Everyoneの何かへのアクセスを許可した場合、またはEveryoneが任意のリソースへのアクセス権を持っている可能性があると考える理由がある場合は、それを実行して修正する必要がありますそれ。 Everyoneの代わりに使用することでほとんど常に回避できるオブジェクトの1つは、Domain Usersです。これは、一般に、すべてのドメインアカウントがDomain）のメンバーであるためです。ユーザー（上記のようにアカウントが特に削除されていない限り）。ユーザーが営業時間中に使用しているリソースへのアクセス許可を変更しないでください。ユーザーが次にログオンしてセキュリティトークンを取得するまで、変更によってアクセスが拒否される可能性があります。理想的には、経験豊富なコンサルタントがこの種の権限の変更を手伝ってくれるでしょう。誤ってユーザーが重要なリソースへのアクセスを拒否したり、ユーザーに機密情報へのアクセスを許可したりする可能性が非常に高いからです。

スタッフ全員がコンピューターを使用してドメインアクセスを必要としない場合は、コンピューターをゲストアクセス専用にし、ドメインに参加させることもできません。最後に、ゲストの最終的な分離は、問題のコンピューターが別のネットワーク上にあるか、ドメインコンピューターからVLAN）であり、複数の物理的または仮想的なファイアウォールを介してインターネットを共有することです。インターフェイス、または個別の専用ファイアウォールとインターネット接続を使用することもできます。

user5870571 · Answer

ゲストユーザーアカウントがActiveDirectoryアカウントの場合は、Active Directoryのユーザーアカウントに移動し、[プロパティ]に移動し、[アカウント]タブに移動し、[ログオン先...]ボタンをクリックして、の名前を入力してみませんか。ゲストユーザーにログオンを許可するコンピューターは？

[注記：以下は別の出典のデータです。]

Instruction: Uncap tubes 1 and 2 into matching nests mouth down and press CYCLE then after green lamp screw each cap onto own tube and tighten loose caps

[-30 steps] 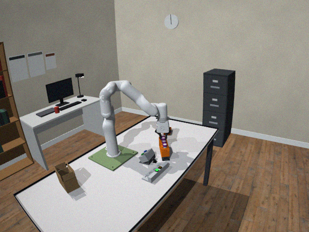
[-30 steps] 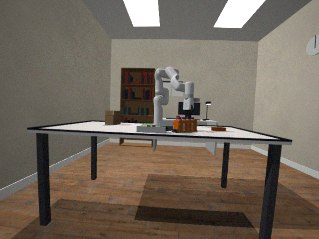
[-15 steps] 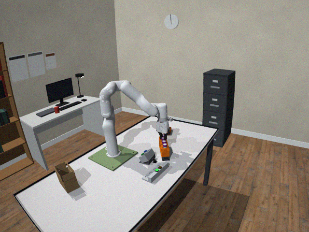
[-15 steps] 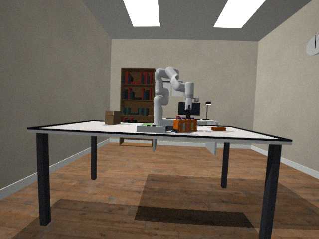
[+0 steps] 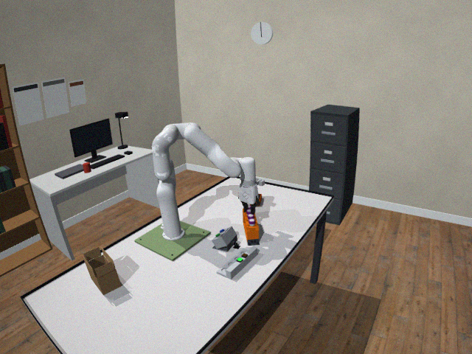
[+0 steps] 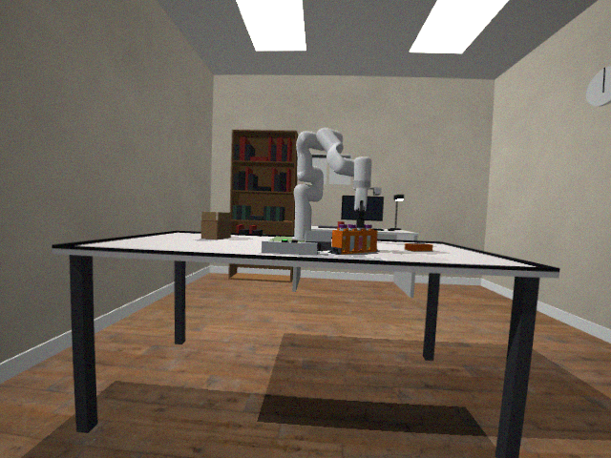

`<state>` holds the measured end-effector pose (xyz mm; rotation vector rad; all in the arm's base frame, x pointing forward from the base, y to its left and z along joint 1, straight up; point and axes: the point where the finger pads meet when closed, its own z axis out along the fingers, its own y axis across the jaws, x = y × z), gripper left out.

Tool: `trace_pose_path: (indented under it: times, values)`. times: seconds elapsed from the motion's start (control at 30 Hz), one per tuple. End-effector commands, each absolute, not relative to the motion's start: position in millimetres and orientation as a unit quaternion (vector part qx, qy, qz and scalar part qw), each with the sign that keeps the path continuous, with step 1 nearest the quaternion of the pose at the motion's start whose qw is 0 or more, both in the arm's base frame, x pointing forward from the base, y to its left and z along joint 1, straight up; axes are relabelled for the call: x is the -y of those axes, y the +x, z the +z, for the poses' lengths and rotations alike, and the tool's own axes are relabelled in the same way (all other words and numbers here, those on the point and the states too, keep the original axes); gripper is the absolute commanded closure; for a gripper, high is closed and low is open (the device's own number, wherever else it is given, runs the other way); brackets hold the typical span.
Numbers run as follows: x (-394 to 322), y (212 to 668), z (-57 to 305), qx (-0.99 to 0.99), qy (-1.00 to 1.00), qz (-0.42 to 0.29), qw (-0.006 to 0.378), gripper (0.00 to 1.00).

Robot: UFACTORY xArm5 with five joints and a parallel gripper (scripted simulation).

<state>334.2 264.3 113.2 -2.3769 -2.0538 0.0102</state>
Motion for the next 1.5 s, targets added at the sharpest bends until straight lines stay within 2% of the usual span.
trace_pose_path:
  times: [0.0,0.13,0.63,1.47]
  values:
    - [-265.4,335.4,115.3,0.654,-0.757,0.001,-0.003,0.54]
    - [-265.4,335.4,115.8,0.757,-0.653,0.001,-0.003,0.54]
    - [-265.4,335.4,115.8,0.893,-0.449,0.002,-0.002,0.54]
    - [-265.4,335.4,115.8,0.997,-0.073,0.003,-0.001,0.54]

これを実装する方法を決定する前に、トッドのポイントも考慮する必要があります。 Everyone Allow Fullの共有およびNTFSアクセス許可用に構成された共有を持つコンピューターがある場合は、それに対処する必要があります。

Toddが指摘したように、本番ネットワークとは別のネットワークにゲストアクセスを設定する正しい方法は、ゲストネットワークを別の仮想ローカルエリアネットワーク（VLAN）に配置することです。

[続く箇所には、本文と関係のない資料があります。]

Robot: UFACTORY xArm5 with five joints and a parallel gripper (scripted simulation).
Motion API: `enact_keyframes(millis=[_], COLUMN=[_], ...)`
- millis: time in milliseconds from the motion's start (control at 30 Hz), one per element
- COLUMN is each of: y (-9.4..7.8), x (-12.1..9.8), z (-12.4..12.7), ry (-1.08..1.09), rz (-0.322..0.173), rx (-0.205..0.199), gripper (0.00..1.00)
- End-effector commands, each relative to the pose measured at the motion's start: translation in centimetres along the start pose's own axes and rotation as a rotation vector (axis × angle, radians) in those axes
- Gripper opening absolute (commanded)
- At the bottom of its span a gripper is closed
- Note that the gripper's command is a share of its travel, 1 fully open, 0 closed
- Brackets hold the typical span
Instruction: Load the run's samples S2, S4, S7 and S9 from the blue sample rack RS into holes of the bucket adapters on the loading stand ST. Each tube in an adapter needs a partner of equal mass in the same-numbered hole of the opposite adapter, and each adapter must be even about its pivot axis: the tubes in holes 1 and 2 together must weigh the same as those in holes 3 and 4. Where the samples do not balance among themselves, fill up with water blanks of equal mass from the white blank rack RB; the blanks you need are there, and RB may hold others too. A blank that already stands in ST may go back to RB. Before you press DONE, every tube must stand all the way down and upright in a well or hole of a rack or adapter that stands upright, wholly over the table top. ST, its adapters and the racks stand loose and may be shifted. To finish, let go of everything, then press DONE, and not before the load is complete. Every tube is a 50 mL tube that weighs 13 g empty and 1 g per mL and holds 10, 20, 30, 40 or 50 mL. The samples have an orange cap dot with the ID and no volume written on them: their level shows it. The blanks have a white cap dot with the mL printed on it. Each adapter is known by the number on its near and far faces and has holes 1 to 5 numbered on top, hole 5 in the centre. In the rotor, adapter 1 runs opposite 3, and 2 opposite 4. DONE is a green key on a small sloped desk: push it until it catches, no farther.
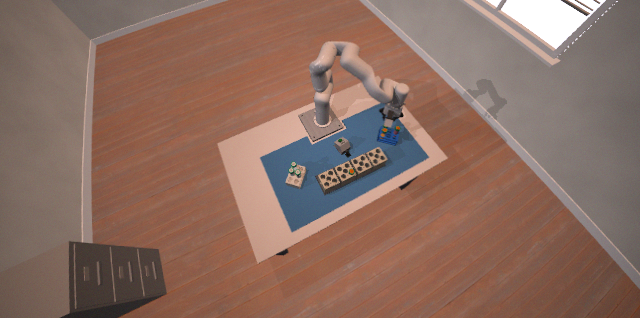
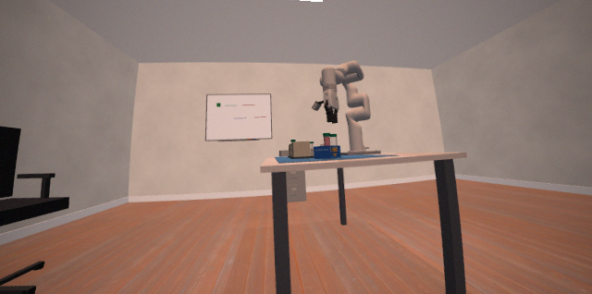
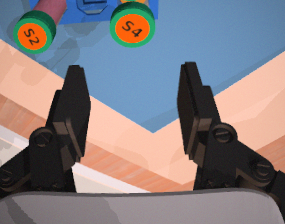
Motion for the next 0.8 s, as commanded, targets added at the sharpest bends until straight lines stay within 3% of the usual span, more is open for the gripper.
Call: enact_keyframes(millis=[0, 767], y=[-0.4, -4.3], x=[0.0, 0.0], z=[-0.1, -0.1], ry=[0.0, 0.0], rz=[0.0, 0.0], rx=[0.004, 0.004], gripper=[0.57, 0.57])
Point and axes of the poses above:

多くの人は、ゲストにネットワークへのアクセスを許可することは大したことではなく、スイッチを切り替えて機能させることはできますが、同じゲストにネットワークへのアクセスを許可することはできないと考えているようです。それはこれがどのように機能するかではありません。計画を立てることで多くの頭痛の種を減らすことができるため、ゲストにインターネットアクセスを提供する必要があると思われるが、ゲストを本番ネットワークから遠ざける場合は、時間をかけてVLANを使用してネットワークを適切に設計および分離する必要があります。これは簡単な作業ではありませんが、正しく構成すると、2つのネットワークを分離したまま、両方にインターネット（またはプリンターやサーバーなどの他のリソース）へのアクセスを許可します。